= EXERCISE AIM =
Print the lines of the listing below verbatim from its first line through the line bearing "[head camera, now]". Any pictures are to be omitted.

*** Begin section ***

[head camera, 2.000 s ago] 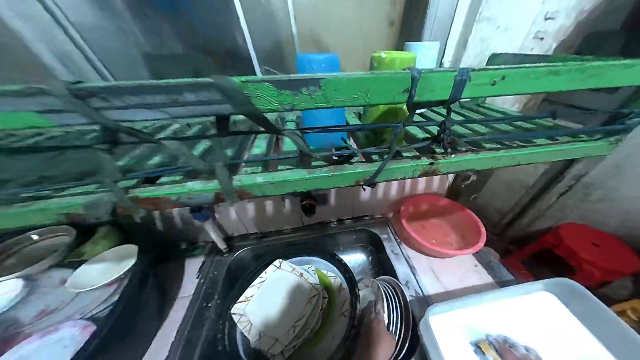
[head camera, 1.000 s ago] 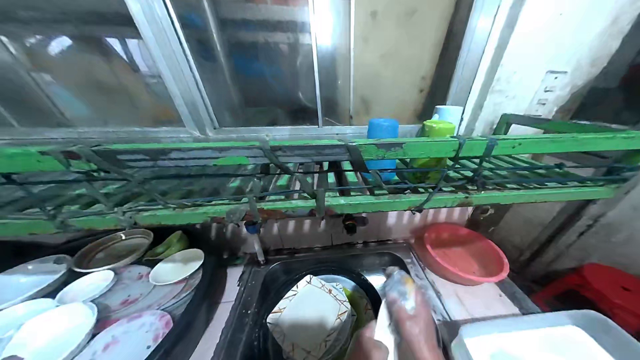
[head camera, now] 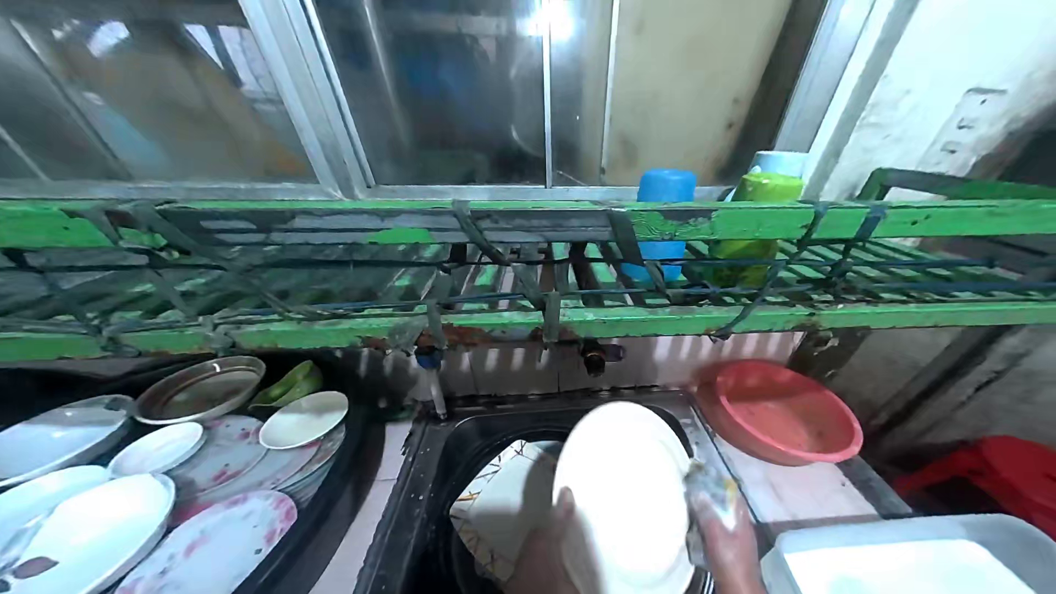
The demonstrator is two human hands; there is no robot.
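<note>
Over the sink [head camera: 396, 511], my left hand [head camera: 549, 549] grips a white plate [head camera: 623, 487] by its left edge, tilted up. My right hand [head camera: 726, 528] holds a wet, crumpled scrubbing pad [head camera: 711, 493] at the plate's right edge. Below and to the left, a white plate with a brown line pattern [head camera: 487, 495] lies in a black basin [head camera: 450, 528] inside the sink. Part of the basin is hidden by the plate and my hands.
Several washed-looking plates and bowls [head camera: 223, 536] fill a black tub at left. A green slatted rack [head camera: 528, 322] crosses above the sink, with blue [head camera: 667, 188] and green cups [head camera: 767, 190]. A red basin [head camera: 788, 412] and a white plastic container [head camera: 907, 536] stand at right.
The white plate has come up into view above the sink, turned broadly toward the camera. My right hand with the pad has shifted to its right edge. The view has tilted and turned left.
</note>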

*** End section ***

= EXERCISE RESPONSE =
[head camera, 2.000 s ago] 
[head camera, 1.000 s ago] 
[head camera, now] 

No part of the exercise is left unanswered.